# WHAT THE TASK REQUIRES
Below are some records; copy each line in them that contains "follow".

# RECORDED DATA
[Start of Attachment]
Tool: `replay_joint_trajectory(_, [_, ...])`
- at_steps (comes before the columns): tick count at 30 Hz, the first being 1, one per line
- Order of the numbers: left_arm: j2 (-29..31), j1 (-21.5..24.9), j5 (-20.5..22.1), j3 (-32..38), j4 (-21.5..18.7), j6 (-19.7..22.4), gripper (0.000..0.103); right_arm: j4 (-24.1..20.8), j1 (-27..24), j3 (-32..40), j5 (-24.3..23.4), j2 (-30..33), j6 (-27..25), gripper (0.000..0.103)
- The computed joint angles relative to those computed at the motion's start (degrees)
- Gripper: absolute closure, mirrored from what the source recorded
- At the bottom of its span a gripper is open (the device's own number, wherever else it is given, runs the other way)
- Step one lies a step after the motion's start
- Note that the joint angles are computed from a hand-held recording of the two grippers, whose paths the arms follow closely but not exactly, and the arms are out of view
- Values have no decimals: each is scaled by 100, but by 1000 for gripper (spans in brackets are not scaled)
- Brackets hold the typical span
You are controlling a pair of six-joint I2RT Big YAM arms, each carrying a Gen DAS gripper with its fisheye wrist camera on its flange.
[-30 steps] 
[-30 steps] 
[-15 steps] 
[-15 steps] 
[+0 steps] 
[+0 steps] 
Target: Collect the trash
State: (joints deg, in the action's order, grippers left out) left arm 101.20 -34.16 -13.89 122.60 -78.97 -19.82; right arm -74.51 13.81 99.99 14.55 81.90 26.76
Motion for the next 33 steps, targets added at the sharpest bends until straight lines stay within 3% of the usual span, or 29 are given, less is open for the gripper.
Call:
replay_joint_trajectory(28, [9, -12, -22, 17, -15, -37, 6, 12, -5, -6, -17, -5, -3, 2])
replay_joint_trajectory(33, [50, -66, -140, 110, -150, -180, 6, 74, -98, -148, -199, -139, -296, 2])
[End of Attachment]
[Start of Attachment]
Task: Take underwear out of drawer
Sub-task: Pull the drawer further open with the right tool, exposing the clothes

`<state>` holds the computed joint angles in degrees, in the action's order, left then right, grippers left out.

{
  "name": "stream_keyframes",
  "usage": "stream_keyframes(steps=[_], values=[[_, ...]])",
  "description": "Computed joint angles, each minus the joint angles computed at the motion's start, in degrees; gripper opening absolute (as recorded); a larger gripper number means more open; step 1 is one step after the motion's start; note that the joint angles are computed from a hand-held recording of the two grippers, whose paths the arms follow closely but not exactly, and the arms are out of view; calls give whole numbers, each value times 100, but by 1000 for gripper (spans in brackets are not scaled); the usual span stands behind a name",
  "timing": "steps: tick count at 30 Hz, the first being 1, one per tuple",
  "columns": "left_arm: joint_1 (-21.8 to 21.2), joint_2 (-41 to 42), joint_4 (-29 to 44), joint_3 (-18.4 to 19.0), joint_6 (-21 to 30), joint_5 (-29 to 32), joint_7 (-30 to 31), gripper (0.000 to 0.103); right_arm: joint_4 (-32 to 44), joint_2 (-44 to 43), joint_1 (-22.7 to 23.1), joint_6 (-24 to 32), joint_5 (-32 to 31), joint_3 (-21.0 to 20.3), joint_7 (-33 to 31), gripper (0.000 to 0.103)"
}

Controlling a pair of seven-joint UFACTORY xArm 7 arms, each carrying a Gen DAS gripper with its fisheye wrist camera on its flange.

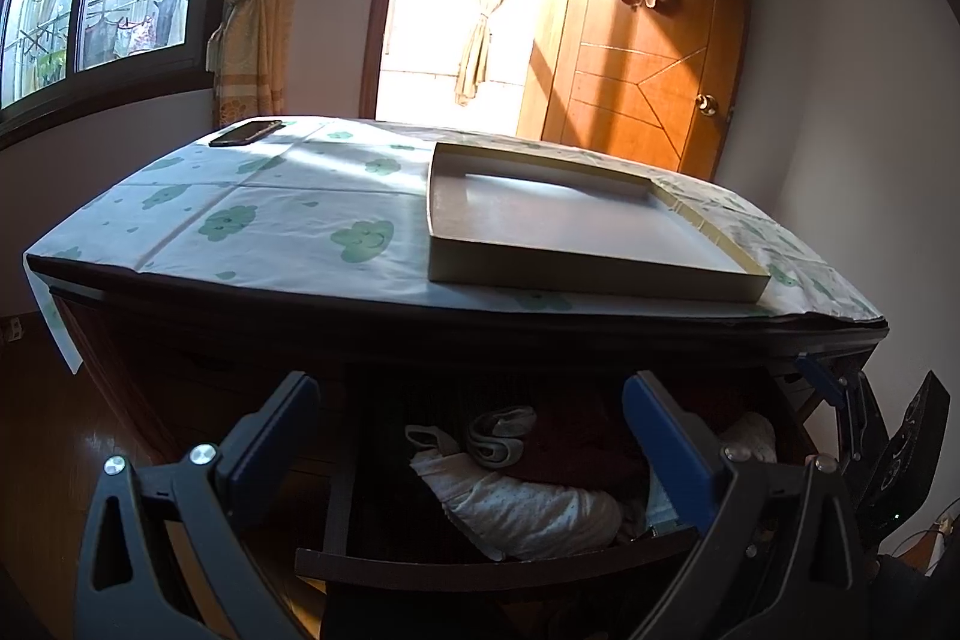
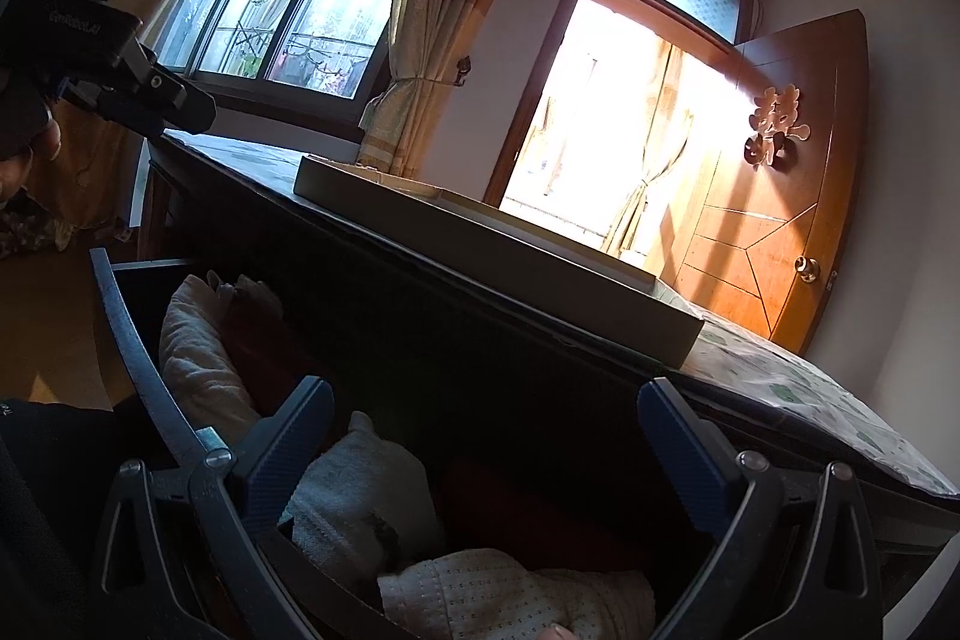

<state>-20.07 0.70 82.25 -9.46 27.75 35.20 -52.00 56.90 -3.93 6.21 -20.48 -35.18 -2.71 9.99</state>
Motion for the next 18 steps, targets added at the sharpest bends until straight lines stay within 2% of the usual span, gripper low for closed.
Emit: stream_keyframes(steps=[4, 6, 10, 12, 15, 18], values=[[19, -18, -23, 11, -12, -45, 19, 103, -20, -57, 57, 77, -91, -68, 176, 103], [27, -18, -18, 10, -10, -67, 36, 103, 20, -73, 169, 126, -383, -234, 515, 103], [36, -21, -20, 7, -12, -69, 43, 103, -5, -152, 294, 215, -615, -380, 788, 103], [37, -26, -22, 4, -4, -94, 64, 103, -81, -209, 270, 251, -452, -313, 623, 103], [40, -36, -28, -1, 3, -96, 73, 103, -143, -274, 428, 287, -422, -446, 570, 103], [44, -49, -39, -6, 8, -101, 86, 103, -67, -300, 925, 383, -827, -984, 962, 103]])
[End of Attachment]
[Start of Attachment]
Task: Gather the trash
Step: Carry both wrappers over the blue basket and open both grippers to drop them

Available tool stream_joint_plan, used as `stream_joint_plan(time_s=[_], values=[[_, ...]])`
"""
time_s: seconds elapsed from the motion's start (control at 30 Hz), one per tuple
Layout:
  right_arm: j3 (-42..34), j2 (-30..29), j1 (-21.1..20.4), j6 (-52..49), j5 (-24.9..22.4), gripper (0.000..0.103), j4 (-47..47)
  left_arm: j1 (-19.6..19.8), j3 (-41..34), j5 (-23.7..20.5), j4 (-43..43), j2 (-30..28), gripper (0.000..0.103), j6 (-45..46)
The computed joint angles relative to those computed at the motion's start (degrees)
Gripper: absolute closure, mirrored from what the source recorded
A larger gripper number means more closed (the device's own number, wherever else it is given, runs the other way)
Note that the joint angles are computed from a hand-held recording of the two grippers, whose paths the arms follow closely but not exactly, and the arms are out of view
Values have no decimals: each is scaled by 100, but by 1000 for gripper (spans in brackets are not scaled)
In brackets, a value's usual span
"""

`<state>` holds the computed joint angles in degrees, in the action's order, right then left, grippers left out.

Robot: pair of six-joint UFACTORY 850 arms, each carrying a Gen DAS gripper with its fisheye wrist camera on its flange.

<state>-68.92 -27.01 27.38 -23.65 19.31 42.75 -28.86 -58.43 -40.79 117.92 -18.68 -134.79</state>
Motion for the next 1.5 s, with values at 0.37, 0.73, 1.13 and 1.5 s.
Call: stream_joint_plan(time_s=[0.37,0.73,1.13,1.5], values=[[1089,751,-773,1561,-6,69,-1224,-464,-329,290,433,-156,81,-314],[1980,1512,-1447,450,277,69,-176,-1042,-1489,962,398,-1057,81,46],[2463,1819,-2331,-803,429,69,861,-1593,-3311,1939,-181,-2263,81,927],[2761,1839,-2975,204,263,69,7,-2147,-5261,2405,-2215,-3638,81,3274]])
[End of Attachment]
# RESULT FOR THIS TASK
- Note that the joint angles are computed from a hand-held recording of the two grippers, whose paths the arms follow closely but not exactly, and the arms are out of view
  "description": "Computed joint angles, each minus the joint angles computed at the motion's start, in degrees; gripper opening absolute (as recorded); a larger gripper number means more open; step 1 is one step after the motion's start; note that the joint angles are computed from a hand-held recording of the two grippers, whose paths the arms follow closely but not exactly, and the arms are out of view; calls give whole numbers, each value times 100, but by 1000 for gripper (spans in brackets are not scaled); the usual span stands behind a name",
Note that the joint angles are computed from a hand-held recording of the two grippers, whose paths the arms follow closely but not exactly, and the arms are out of view

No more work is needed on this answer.